I am sure generative inventory will become a bigger trend in stock photography, but I doubt it will be much of a differentiator. If you run a stock photography business with more than a few million images already, you would be better served building ML solutions for search, discovery, keyword or caption annotation, abusive content detection, automated aesthetic enhancements or assisted editing tools & style transfer. There won’t be a “holy grail” of generated inventory. Most customers just won’t care.
It’s a good example of how impressive exotic ML solutions might seem like they surely have to have consumer applications, but where it interacts with business concerns it just doesn’t matter. Monetizing ML solutions is really hard - much harder than creating the ML solutions in the first place.
What I'd like to see in generative models is the generation of diagrams, geometry figures, mind-maps, data and algorithm drawings based off text inputs. I want a super boosted imagination power in a box, a tool to model problems.
import all_photos from "./photos";
model = train(all_photos)
a = model.generate();
Anybody have any leads..?
It's quite important to emphasise the dichotomy between the 2 current approaches in the image synthesis today. 1. Implicit distribution learning - VAE or autoregressive based techniques 2. Explicit learning of the distribution - GAN based models. The way these two model the distribution is fundamentally different.
Fundamentally, GAN presents huge drawbacks when it comes to the actual inference during the synthesis. There have been dozens of models with workarounds but most of these present new challenges on their own especially instability and mode collapse being one of the primary.
VQVAE2 as the most advanced VAE based technique has eliminated major drawbacks of VAE and GAN and has produced phenomenal quality 
However the main challenge in the area is not synthesising just any kind of image.

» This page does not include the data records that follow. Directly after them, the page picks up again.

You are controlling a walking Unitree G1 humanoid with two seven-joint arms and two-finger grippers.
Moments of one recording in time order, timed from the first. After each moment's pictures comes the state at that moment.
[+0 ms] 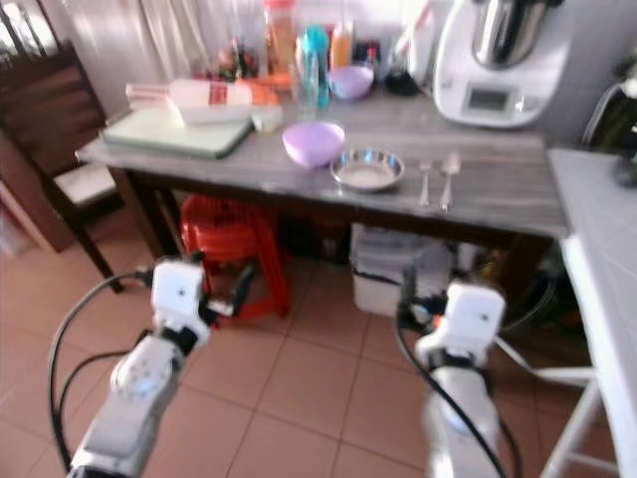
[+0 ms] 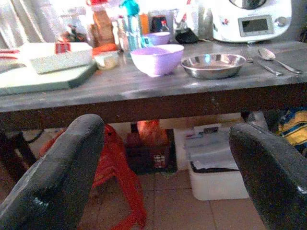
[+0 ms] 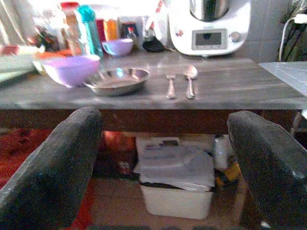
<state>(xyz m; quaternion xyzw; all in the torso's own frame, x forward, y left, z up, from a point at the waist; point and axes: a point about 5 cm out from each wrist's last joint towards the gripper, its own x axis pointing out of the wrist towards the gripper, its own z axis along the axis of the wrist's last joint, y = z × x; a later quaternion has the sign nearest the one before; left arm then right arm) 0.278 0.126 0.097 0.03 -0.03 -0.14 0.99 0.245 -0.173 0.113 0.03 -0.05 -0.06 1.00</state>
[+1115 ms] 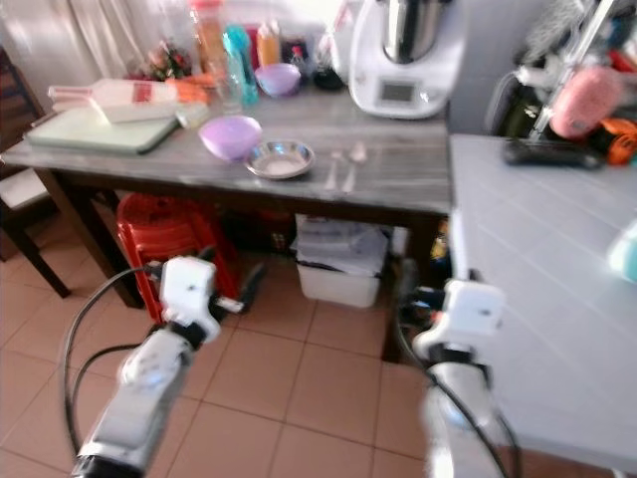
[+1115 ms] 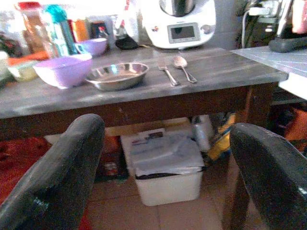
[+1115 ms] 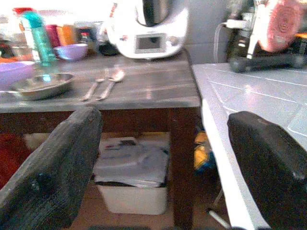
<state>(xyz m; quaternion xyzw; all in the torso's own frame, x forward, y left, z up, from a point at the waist) 0.285 0.120 0.098 0.03 -0.03 -0.16 0.99 0.249 -0.171 0.116 0.03 -0.05 -0.06 1.00</state>
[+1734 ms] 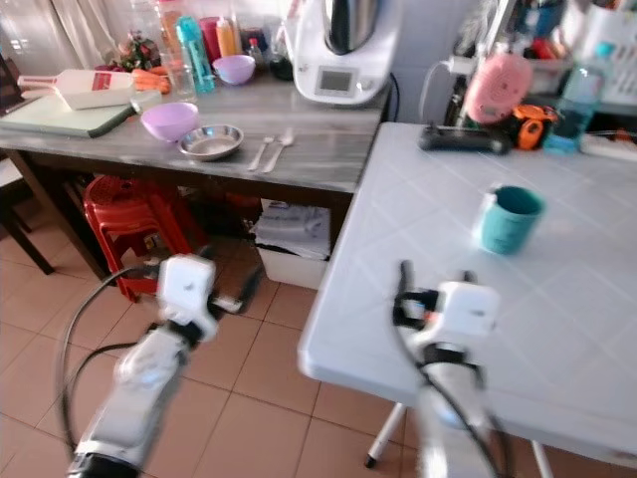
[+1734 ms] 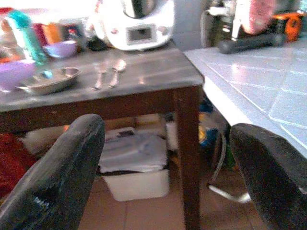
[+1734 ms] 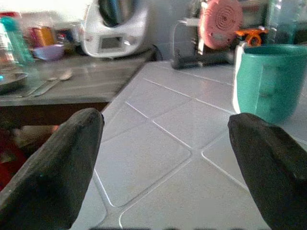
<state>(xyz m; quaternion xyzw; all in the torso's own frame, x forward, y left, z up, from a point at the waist) 0.287 0.123 0.098 0.03 -0.03 -0.16 0.99 0.250 -0.167 0.114 0.04 -0.05 -0.06 1.00</state>
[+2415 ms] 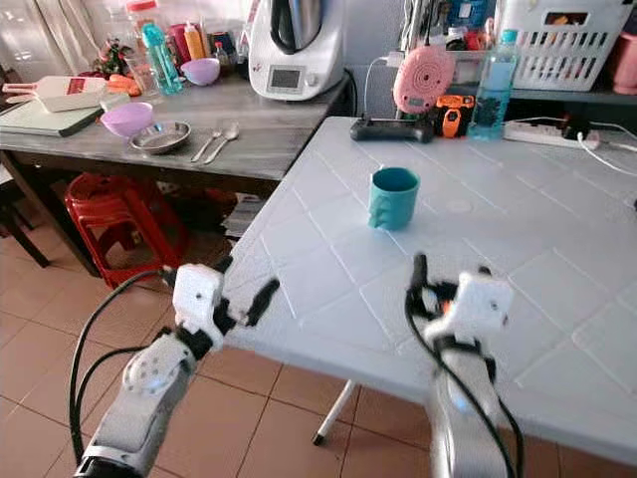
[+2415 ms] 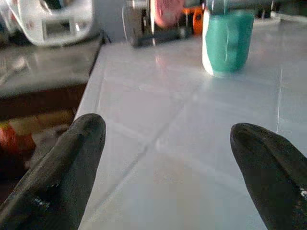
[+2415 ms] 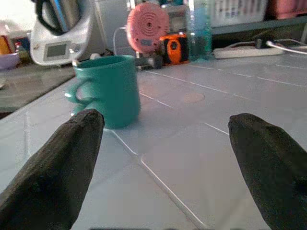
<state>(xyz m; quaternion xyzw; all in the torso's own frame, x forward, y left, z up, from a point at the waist) 0.279 0.109 0.085 0.02 0.00 -0.25 0.97 0.270 -0.187 0.120 0.03 -0.05 -0.09 0.99</state>
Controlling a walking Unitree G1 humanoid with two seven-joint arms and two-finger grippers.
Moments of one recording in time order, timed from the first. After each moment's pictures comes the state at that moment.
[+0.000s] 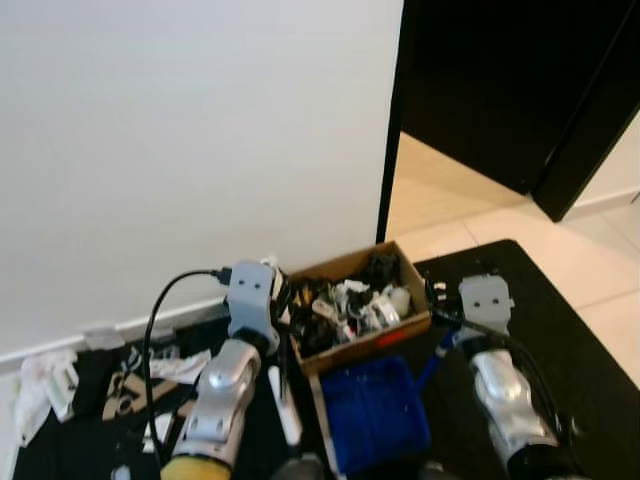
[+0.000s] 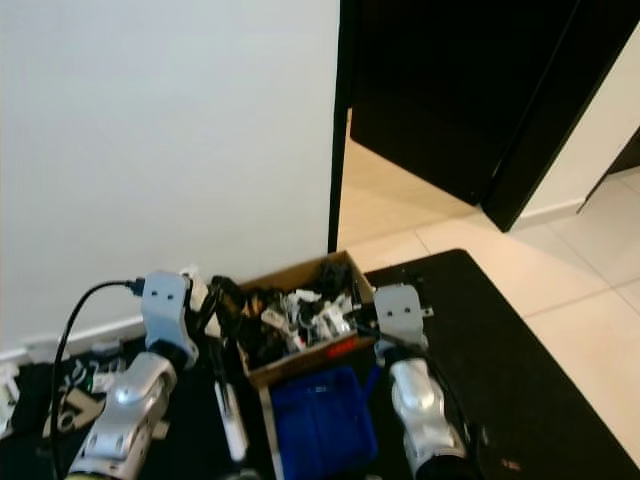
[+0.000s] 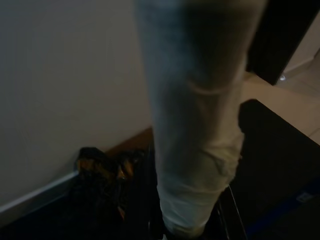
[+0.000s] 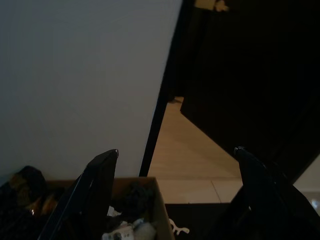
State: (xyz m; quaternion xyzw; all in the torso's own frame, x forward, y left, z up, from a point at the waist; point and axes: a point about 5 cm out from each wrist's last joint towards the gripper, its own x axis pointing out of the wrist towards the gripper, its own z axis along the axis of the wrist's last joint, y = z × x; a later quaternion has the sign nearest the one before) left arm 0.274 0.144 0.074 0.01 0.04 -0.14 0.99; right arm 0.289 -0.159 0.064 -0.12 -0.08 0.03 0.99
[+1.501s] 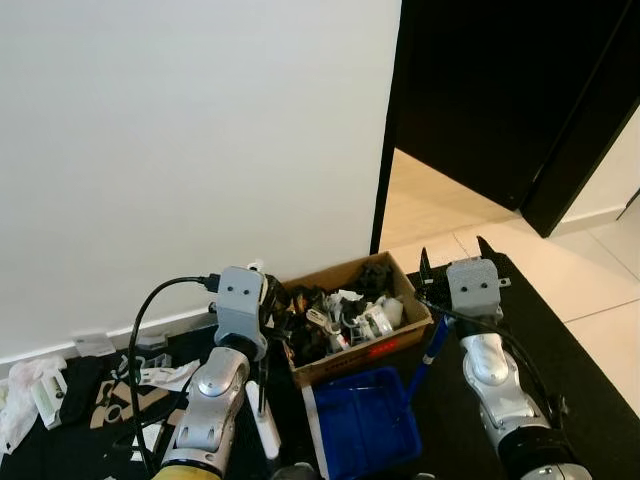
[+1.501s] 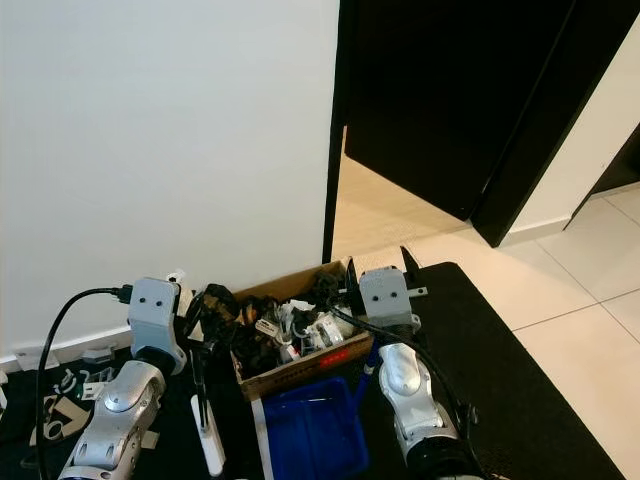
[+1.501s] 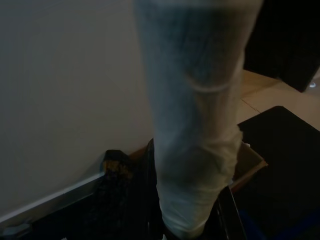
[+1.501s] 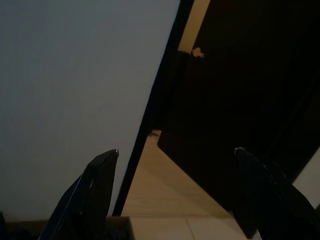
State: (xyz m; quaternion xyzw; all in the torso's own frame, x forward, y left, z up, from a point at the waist) left arm 0.267 0.158 0.069 0.03 0.04 -0.09 0.99; right arm 0.298 -0.151 0.086 -0.14 -0.13 0.00 0.98
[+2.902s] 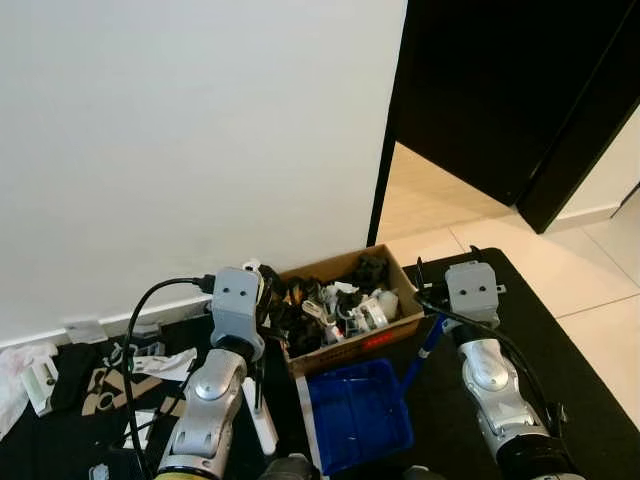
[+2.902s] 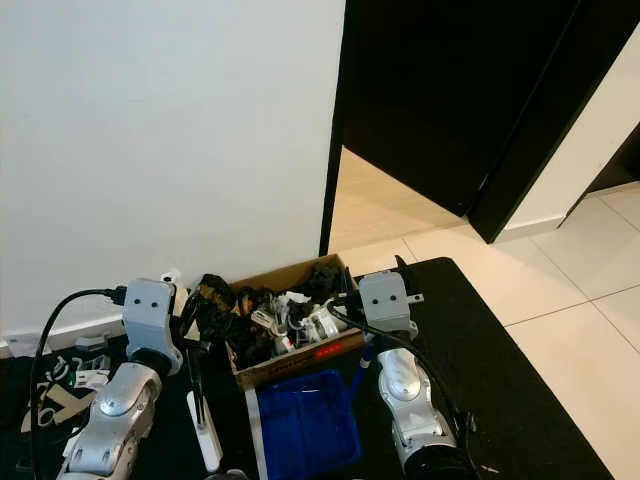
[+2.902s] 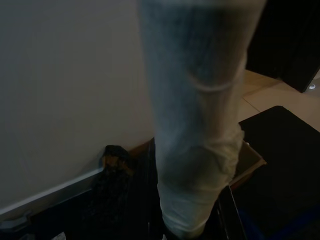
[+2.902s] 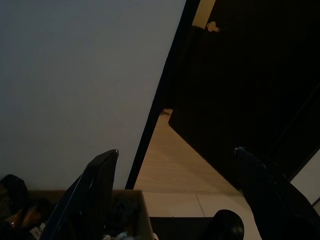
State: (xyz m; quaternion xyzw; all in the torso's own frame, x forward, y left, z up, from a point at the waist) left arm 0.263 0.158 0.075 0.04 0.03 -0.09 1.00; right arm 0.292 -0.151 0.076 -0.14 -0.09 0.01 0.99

VQVAE2 is doing that already very well. Where none of the current techniques win today, is the multi-object image synthesis. That requires a new paradigm in the architecture and distribution learning.
'Explicit' models (I think this term is nonstandard) parameterize the density directly and modify the parameters via maximum likelihood. This allows one in theory to both directly evaluate the density and sample from the learned distribution. VAEs (only give a lower bound on the density), autoregressive models, and normalizing flows all fall under this category.
Note that while it is theoretically possible for 'explicit' models to go in both directions (sample and evaluate), one direction may be much more efficient than the other for certain models. e.g. for autoregressive models you can read the first two pages of  for a good explanation of why.
As shown in a figure in the section of VQGAN, VQGAN offers superior quality over VQVAE2 for a given amount of compute budget, and given that the generator of VQGAN is based on an architecture similar to VQVAE-1/2 (like DALL-E), it does not suffer from mode collapse or instability you mentioned.
edit, someone else pointed this out hours ago and provided a much more detailed answer.
The reason why VQGAN (taming transformers) has good quality (possibly the best as you said) is precisely because it uses an idea from GAN (not because of quantized VAE). So, this model is not really VAE, but it's a combination of VAE and GAN just like DC-VAE model that was also featured in the post.
If you take a look at VQGAN's section, you can see a comparison between DALL-E and VQGAN, the former of which uses substantially more resources and no GAN technique. THe latter shows much better quality, which shows that GAN really offers much better quality.